Меркурий Авдеевич возвращался домой так, словно оставил где-то далеко позади вес своего тела. Прошлое отрезывалось глубокой межой, и на старости лет, точно в юности, блаженное будущее казалось легко вероятным. Конечно, от прошлого давно уже ничего не оставалось, кроме поношенных штиблет с резиночками, но даже если бы это исчезнувшее прошлое каким-то чудом восстановилось, Мешков не мог бы обратиться к нему вспять. Благословение, испрошенное и полученное на будущее, обязывало его отказаться даже от воспоминаний. Ему не только предстояло стать другим человеком, ему чудилось, что он уже стал другим - настолько проникновенно отнесся он к решающему своему и торжественному поступку.
Дома его ожидала новость. Впрочем, он тоже ждал ее, и она вдобавок ускоряла освобождение, которое отныне становилось его целью. Новость эта восторгала Мешкова до просветления именно потому, что освобождала его, но в то же время он принял ее с затаенной грустью, потому что получалось, что не успел Меркурий Авдеевич уйти от своих близких и даже не успел сказать, что собрался уходить, а в нем, в его слове, в его участии уже как будто нимало не нуждались.
Стол был накрыт вынутой из сундука наполированной утюгом скатертью, и все вокруг, подобно скатерти, было празднично, разглажено, приподнято, как тугие ее топорщившиеся от крахмала складки.
Лиза оделась в белое платье.
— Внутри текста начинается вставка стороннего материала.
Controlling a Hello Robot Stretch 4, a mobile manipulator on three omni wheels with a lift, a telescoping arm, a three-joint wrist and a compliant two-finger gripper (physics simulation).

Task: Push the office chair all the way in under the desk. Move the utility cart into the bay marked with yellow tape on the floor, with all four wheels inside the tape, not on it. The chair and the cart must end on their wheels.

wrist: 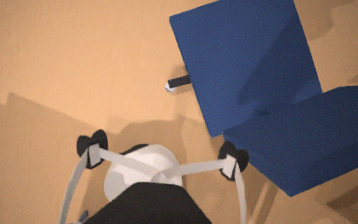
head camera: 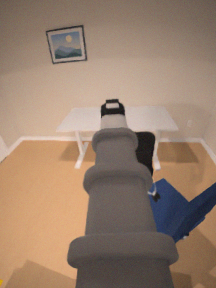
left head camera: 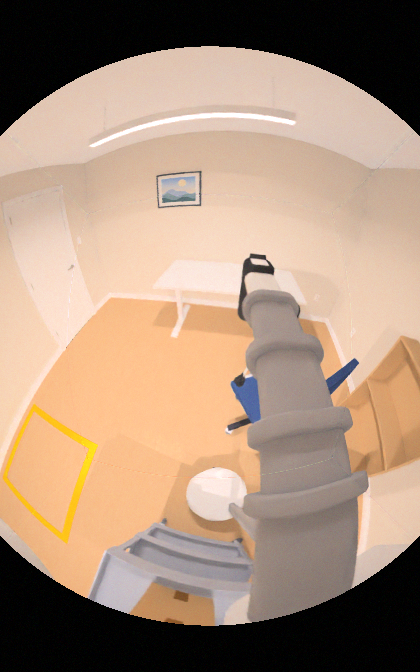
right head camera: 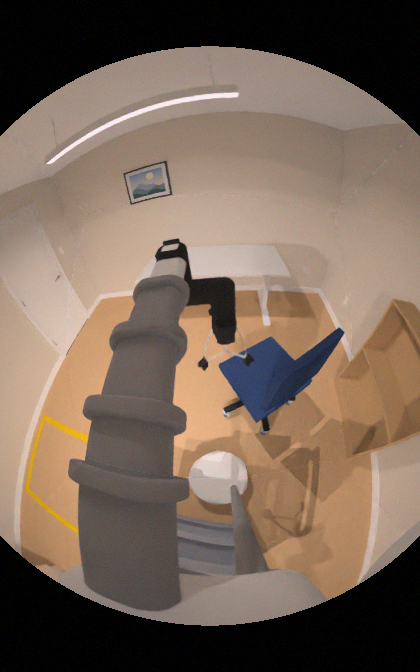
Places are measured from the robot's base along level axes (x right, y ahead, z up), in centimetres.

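Pixels of known places: gripper, between the fingertips: (wrist: 164, 148).
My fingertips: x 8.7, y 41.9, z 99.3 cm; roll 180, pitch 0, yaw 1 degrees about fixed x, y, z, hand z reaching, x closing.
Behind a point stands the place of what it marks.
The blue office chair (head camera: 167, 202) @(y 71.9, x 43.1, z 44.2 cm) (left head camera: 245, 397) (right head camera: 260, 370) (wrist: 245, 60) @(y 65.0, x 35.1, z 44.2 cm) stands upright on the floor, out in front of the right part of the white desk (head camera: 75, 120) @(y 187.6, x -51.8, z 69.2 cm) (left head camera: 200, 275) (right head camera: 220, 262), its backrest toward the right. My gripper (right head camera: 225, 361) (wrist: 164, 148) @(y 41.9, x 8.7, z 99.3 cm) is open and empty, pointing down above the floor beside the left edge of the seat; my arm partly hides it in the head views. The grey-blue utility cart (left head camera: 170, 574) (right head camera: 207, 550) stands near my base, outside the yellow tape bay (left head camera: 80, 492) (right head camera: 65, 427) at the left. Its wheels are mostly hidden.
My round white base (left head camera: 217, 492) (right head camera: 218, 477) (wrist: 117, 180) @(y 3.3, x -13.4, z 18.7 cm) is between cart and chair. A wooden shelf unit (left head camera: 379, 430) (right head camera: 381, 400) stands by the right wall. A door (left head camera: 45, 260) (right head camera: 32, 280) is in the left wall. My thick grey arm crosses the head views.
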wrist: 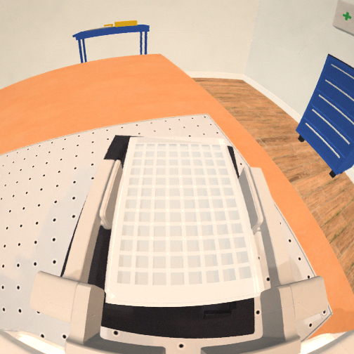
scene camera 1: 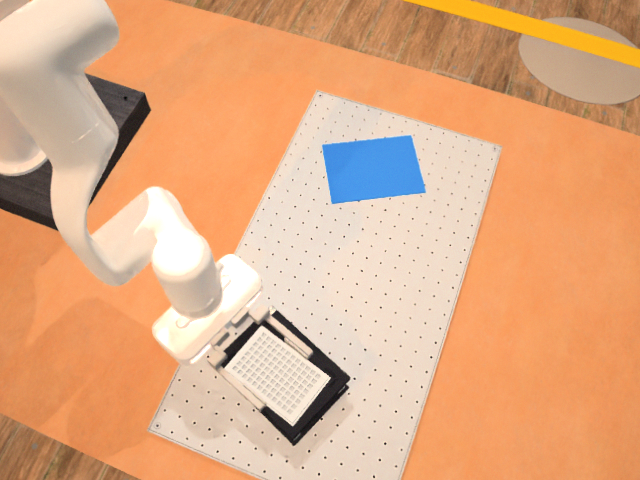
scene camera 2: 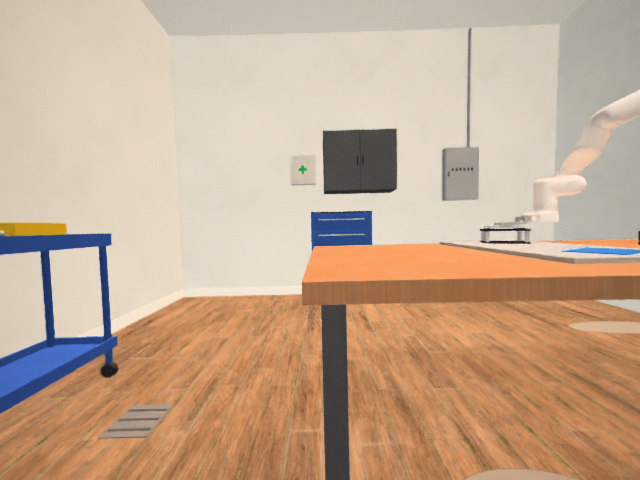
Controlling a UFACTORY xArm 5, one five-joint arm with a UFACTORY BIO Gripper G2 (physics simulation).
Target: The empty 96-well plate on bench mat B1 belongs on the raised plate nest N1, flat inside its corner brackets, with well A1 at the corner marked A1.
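Pixels of known places: hand, its tool point: (scene camera 1: 275, 371) (scene camera 2: 503, 224); arm's base, origin of its link: (scene camera 1: 20, 147).
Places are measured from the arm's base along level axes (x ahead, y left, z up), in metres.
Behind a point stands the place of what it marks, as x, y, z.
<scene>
The white 96-well plate (scene camera 1: 276, 374) {0.548, -0.332, 0.028} (wrist: 182, 220) is over the raised black nest (scene camera 1: 336, 380) {0.632, -0.323, 0.015} (scene camera 2: 524, 229) {0.537, -0.238, 0.011} (wrist: 175, 321). My gripper (scene camera 1: 286, 381) {0.546, -0.328, 0.032} (wrist: 181, 190) is shut on the plate's two long sides. In scene camera 1, black nest surface shows beyond the plate's far end; in the wrist view it shows at the near end and along the left side. The plate looks about level, but I cannot tell whether it touches the nest. The corner brackets and the A1 marks cannot be made out. The blue mat (scene camera 1: 373, 169) {0.638, 0.083, -0.045} (scene camera 2: 599, 251) {0.672, 0.098, -0.045} bears no plate.
The nest stands on the perforated light board (scene camera 1: 392, 289) {0.698, -0.144, -0.047} (wrist: 30, 200), near one end. The orange table (scene camera 1: 542, 289) {0.950, -0.098, -0.060} (scene camera 2: 413, 263) {1.199, 0.043, -0.060} surrounds the board. The arm's black base block (scene camera 1: 126, 111) {0.167, 0.113, -0.007} is at the left in scene camera 1. A blue cart (scene camera 2: 62, 240) (wrist: 112, 32) stands beyond the table.
</scene>
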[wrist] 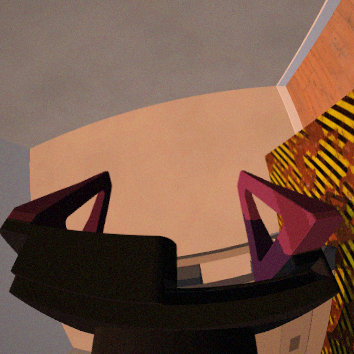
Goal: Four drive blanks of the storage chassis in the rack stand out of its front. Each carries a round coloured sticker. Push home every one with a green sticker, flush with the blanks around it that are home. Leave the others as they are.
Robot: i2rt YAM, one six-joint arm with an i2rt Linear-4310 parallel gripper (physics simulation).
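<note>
My gripper (174, 177) is open and empty in the wrist view, with its two dark red fingers wide apart, one at the left and one at the right. A broad, plain tan surface shows behind and between the fingers. Below it, partly hidden by the gripper's black body, is a strip of light and dark grey panels. I cannot tell whether it belongs to the storage chassis. No coloured sticker and no drive blank can be made out.
A yellow-and-black striped, rust-marked surface (320, 145) stands close at the right. An orange wood-like surface (320, 65) with a pale edge strip shows at the upper right. A plain grey area (125, 55) fills the top. Tan panels (300, 325) show at the lower right.
</note>
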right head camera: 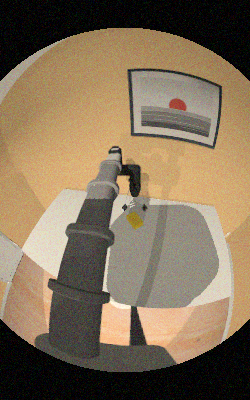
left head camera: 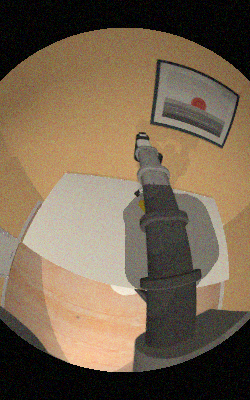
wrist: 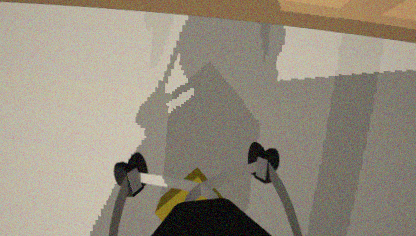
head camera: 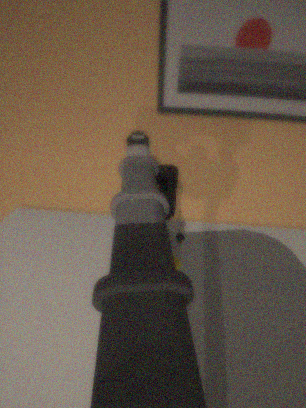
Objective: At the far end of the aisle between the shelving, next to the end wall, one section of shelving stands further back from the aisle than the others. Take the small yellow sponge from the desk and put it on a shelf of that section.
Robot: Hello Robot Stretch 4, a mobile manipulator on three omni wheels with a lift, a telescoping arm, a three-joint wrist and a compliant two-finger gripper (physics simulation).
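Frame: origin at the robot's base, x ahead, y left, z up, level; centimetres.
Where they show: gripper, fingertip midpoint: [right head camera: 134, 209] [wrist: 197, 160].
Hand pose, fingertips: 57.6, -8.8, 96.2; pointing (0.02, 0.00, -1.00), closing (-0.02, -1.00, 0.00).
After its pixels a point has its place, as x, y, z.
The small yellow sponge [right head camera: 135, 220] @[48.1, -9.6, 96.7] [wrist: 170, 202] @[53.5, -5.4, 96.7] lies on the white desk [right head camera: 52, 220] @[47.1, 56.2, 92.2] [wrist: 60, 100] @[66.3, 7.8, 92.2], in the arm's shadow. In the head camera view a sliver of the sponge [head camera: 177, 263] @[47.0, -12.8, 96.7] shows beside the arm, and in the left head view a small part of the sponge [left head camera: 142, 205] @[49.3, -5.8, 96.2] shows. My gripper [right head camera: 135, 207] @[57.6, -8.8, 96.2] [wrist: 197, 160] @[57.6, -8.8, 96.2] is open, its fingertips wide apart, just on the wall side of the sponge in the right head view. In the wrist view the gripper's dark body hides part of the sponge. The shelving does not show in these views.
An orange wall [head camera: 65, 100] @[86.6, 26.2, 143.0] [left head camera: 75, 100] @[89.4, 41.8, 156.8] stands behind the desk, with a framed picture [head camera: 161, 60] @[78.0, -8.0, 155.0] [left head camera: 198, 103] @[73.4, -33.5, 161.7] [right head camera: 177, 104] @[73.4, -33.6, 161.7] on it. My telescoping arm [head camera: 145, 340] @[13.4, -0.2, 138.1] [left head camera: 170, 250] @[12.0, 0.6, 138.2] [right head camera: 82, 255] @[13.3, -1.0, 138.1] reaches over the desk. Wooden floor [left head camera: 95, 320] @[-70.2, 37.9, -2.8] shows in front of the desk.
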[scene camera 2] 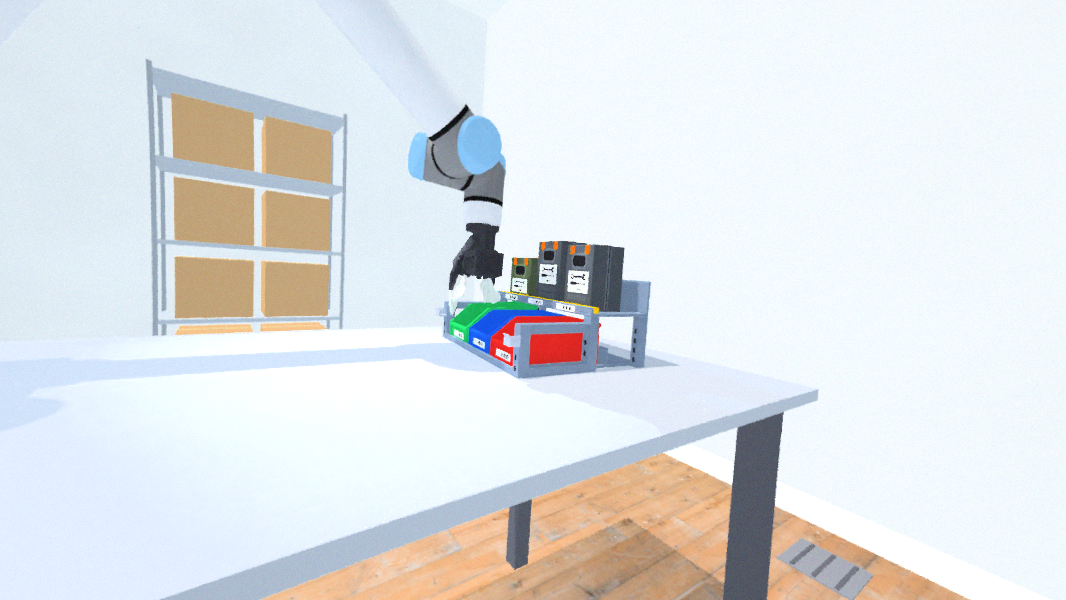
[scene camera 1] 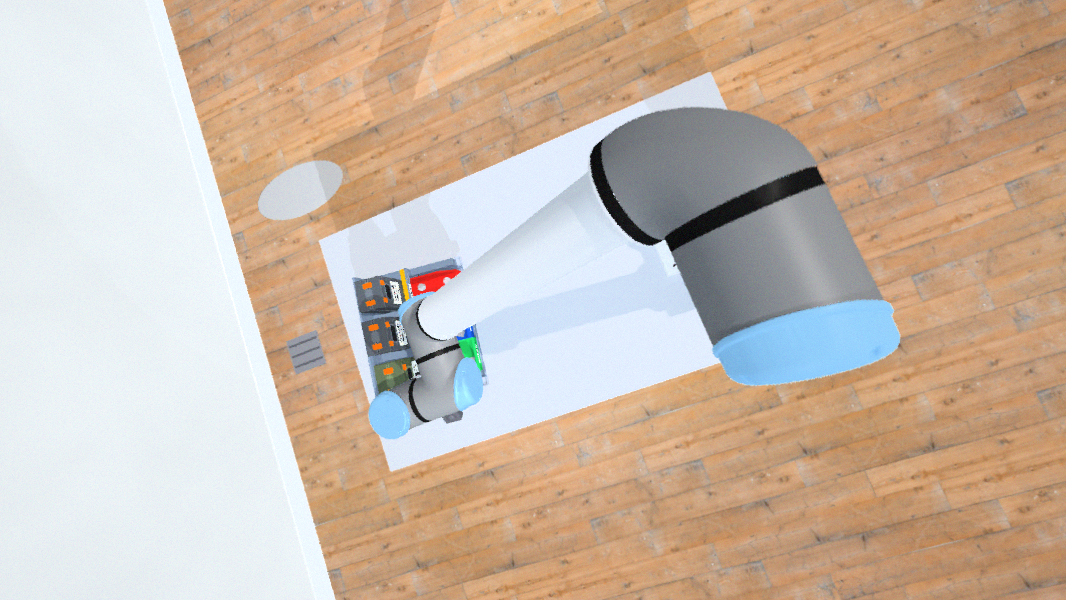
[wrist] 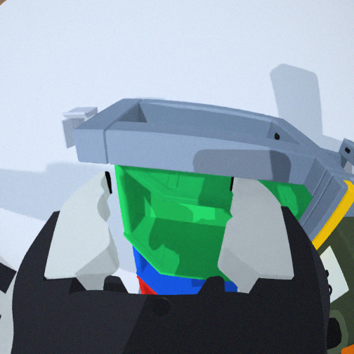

Ее голова словно поднялась над плечами. Опять облегчилась, наполнилась воздухом прическа. Опять загорелось на тонком пальце обручальное кольцо - новое, узенькое, такое же, как на руке Анатолия Михайловича. Она уже кончила хлопоты - четыре стула выжидательно стояли крест-накрест перед столом. Витя одергивал на себе тоже разутюженную, еще без единого пятнышка, апельсинового цвета русскую рубашку. Ознобишин нарядился в летний китель, на котором пуговицы с царскими орлами были обтянуты полотняными тряпочками.
Когда остановился в дверях вошедший Меркурий Авдеевич, все степенно помолчали, не двигаясь. Он спросил, вскинув бровями на дочь:
- Расписались?
- Расписались, - ответила Лиза.
Он прошел к себе и через минуту вынес, с ладонь величиною, в позеленевшем окладе образ, благословил Лизу, потом Ознобишина, подумав при этом, что вот теперь заполучил второго зятя при одной дочери, и затем погладил по волосам Витю.
- У тебя теперь вотчим, - проговорил он, - слушайся его и почитай, как отца и наставника. Он будет главой дома, выше матери, понял? А я...
- Сядем к столу, - сказала Лиза.
- Перед тем, как сесть, - неторопливо, но с настойчивостью продолжал Меркурий Авдеевич, - хочу, чтобы вы меня выслушали. Вы свою жизнь переменяете, и я тоже решился переменить. Исполняя издавний обет, ухожу я провести конец положенных мне дней в монастырь. Простите, Христа ради.
Он поклонился дочери и Анатолию Михайловичу. Лиза сделала к нему чуть заметный шаг и нерешительно провела пальцами по своему высокому лбу.
- Ты, папа, никогда не говорил...
- Много думают, мало сказывают. А сказавши, не отступаются. За тебя я теперь спокоен, ты - за хорошим человеком. Над Витей есть опекун. А мне пора о душе подумать. Бодрствую о ней и сплю о ней.
Все трое глядели на него и молчали в каком-то стеснении, словно пристыженные. Витя спросил:
- Дедушка, ты камилавку наденешь?
- Витя! - сказала Лиза.
Меркурий Авдеевич удержал глубокий вздох.
- А комнатка моя вам перейдет, - обратился он к Ознобишину.
Анатолий Михайлович потер свои женственные ладоньки, возразил смущенно:
- Вы не думайте, нам с Лизой немного нужно.
- Я уж вам много-то и не могу дать, - сказал Мешков. - Потому и ухожу спокойно. А теперь, пожалуй, договорим за трапезой.
Он оглядел угощения, - тут была иззелена-черная старая кварта портвейна, искрился флакон беленькой. Снедь, от которой давно отвык глаз, манила к столу благоуханно.
- Ишь ты, ишь ты! - шепнул он. - Вот я и попал на первую советскую свадьбу.
Он поплотнее прикрыл входную дверь, и все уселись, он - между дочерью и внуком.